I completely agree with you that it would be insane to require every application to "do DNS". But they can't handle domain name slots in an "internationalized" way, and expect a standard interchange format (with all its restrictions), but take whatever binary data they get (or anyway, not reliably).
1806102150 - Shawn Steele <Shawn.Steele@microsoft.com
Not "crapping out" is simple, the app can make a DNS request and see if something comes back. It hardly matters if it matches all the DNS rules and dots it's i's and crosses it's t's if there no record to back it up. It seems like it should be up to the app to decide if it's worth validating up-front, or allowing the failure to happen rather late.
If the application needs to do validation, then there should be a "CheckValidDomainName" API or something. Applications shouldn't be doing those things themselves. (If they did, then IDNA2003->IDNA2008 would require all apps be touched, not just whatever APIs they call.) Email for example constantly gets complaints about apps inconsistently validating "valid" (but unusual) addresses.
Apps (& even other standards) should NOT be required to know how the bidi rules work and all that. Instead they should point to an SDK to handle that (or standards should point to the standard), instead of rebuilding everything themselves.
1806102200 - Shawn Steele <Shawn.Steele@microsoft.com>
> This is because programmers think they are working with ascii, > and comparison algorithm with ascii is so simple. It is not for > "unicode stuff". It is for U-labels, but not for unicode strings in > general.
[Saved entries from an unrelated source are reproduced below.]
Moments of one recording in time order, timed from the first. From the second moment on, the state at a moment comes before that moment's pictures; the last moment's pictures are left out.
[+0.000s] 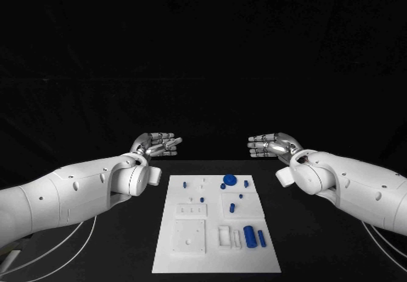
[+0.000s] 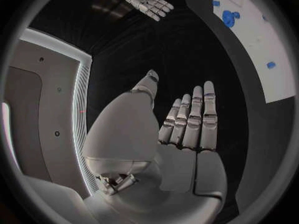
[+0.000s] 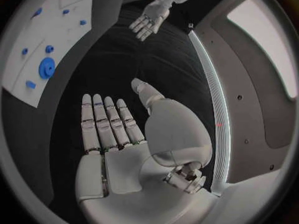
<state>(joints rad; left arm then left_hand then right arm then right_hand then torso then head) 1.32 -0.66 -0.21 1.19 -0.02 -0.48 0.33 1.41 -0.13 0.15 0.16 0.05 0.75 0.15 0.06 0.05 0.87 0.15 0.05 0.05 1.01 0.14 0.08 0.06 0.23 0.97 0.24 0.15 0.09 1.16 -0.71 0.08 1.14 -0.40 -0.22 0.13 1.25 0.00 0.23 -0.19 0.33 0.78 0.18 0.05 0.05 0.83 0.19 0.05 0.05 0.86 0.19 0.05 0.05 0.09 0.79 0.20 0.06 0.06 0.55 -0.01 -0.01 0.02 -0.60</state>
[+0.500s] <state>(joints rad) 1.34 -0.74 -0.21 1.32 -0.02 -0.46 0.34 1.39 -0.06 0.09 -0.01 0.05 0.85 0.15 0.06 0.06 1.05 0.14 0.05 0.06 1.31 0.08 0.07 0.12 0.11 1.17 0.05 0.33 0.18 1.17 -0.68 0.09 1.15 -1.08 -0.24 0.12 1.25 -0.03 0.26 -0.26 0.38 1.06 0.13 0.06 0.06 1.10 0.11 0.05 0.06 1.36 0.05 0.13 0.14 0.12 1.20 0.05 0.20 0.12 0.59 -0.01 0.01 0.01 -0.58</state>
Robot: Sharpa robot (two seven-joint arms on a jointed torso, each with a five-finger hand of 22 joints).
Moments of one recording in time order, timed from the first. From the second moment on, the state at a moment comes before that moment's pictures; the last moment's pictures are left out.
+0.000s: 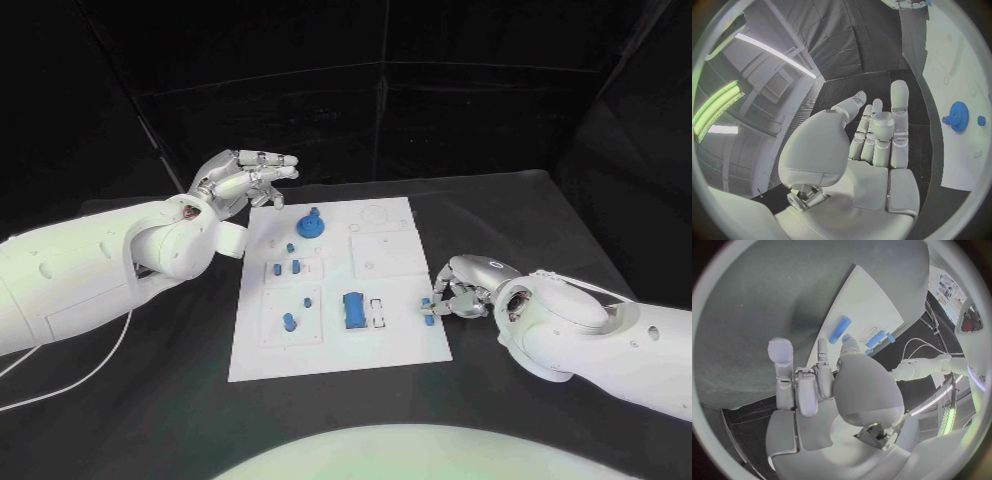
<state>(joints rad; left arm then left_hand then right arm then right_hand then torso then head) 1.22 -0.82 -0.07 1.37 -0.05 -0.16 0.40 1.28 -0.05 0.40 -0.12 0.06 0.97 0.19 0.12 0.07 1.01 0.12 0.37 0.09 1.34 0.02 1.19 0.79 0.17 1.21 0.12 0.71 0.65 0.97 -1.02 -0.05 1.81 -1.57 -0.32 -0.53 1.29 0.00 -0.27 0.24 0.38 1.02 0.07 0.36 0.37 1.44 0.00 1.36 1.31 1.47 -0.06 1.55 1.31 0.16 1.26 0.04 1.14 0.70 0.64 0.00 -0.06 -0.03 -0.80</state>
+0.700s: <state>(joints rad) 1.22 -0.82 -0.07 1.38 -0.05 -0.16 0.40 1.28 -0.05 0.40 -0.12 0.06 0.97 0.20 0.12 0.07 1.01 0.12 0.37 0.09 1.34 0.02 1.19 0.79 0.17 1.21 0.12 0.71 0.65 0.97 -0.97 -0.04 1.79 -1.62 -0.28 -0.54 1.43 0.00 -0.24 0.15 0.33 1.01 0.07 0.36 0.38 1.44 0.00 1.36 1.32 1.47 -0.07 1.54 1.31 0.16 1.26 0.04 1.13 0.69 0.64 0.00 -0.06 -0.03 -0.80</state>
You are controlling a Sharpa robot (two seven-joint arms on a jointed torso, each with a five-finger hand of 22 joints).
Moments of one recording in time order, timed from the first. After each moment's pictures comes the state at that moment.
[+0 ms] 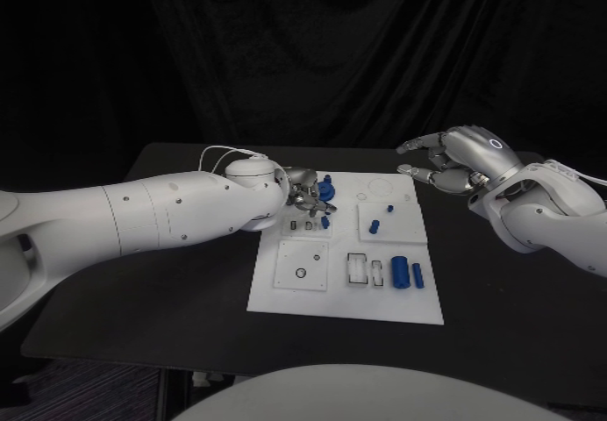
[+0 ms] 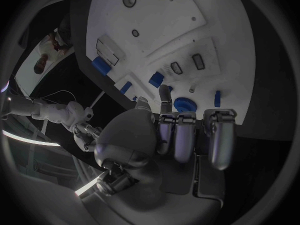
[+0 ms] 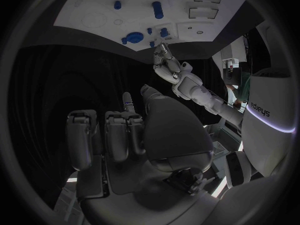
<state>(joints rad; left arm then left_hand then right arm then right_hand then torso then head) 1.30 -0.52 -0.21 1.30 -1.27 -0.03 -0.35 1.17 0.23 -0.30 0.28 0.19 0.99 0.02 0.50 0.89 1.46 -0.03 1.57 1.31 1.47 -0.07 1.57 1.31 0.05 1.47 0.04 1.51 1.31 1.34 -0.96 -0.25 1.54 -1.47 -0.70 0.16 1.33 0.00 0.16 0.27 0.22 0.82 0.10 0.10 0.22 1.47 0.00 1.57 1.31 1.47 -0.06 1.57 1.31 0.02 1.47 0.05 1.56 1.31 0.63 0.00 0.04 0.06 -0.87</state>
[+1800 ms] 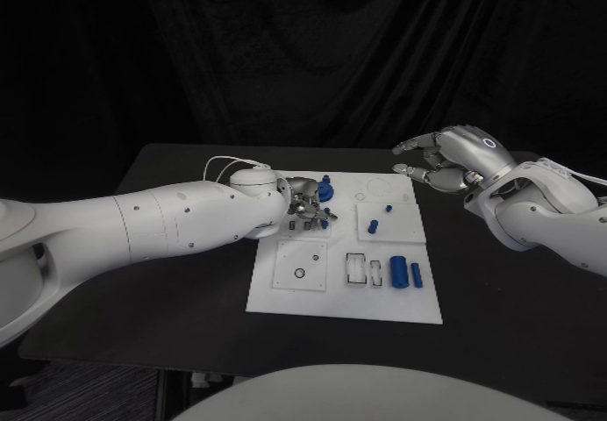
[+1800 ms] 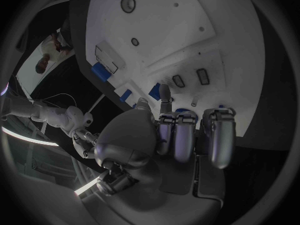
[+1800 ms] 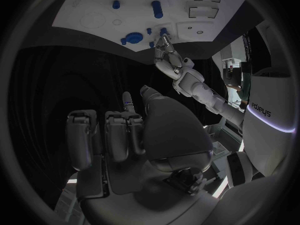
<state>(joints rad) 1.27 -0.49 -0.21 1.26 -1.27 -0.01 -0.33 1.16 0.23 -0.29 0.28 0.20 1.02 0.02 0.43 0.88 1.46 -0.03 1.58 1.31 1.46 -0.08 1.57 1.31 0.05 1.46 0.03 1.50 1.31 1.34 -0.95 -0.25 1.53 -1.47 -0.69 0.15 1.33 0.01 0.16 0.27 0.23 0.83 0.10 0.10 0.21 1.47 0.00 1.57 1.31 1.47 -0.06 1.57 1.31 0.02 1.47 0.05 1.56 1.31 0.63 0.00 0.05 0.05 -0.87</state>
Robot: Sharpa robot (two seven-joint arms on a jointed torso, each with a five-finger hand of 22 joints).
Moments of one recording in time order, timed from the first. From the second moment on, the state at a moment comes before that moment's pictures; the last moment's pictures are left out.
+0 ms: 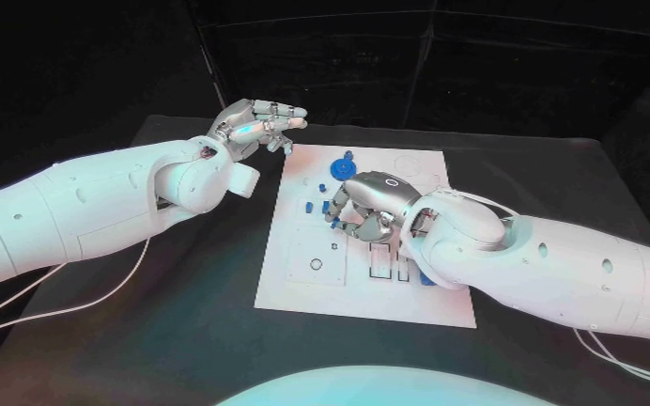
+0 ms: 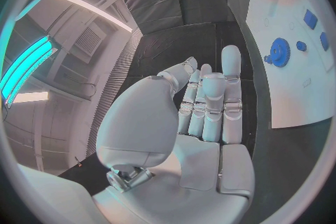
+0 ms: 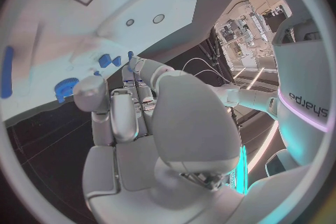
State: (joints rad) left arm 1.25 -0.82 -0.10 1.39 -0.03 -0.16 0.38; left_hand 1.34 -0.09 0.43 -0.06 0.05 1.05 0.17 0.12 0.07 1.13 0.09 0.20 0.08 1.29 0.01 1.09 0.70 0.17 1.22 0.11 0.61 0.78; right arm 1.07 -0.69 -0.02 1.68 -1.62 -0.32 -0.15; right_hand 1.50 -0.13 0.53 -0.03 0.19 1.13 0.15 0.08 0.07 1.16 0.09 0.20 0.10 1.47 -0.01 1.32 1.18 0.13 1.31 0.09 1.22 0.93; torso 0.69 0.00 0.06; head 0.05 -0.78
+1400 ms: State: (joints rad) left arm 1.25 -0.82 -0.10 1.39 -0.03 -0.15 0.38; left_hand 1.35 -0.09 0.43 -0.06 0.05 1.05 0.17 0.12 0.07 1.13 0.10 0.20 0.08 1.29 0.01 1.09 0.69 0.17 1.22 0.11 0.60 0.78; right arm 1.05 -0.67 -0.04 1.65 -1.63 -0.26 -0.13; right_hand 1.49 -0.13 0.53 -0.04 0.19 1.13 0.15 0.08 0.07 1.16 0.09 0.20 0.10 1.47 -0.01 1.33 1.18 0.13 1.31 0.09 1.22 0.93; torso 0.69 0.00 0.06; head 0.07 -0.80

Well, yea, people don't handle Unicode very well, which is why it's a good idea to used globalized comparison APIs from whatever OS you're using to compare strings, so you don't have to rebuild it yourselves. (Though you do need to know what flags to use and what APIs to call when :)
If an app needs to compare domain names, they should call the domain name SDK's "CompareNames()" function. Then that can ensure they're in canonical form or whatnot and do the right thing. Of course that requires that someone make such a method for apps to call.
Abstraction is important. Any app that's validating the IDNA2003 bidi rules by themselves now has to change because the bidi rules changed for IDNA2008. Nothing about that app's space changed, only the rules for DNS it depends on.
All I'm trying to get at is that the abstraction is important. People shouldn't embed detailed knowledge in layers where it doesn't belong. Suppose people embed ACE and then "we (the WG/IETF)" decide that we'll allow UTF-8 DNS after all. What happens then? If they just embed Unicode and call "IsValidDomainName()", "CompareDomainName()", "MakeCanonicalDomainName()" or whatever's necessary, then it doesn't matter what happens to IDN in the future, when their library gets updated with any updated behavior, they'll still work.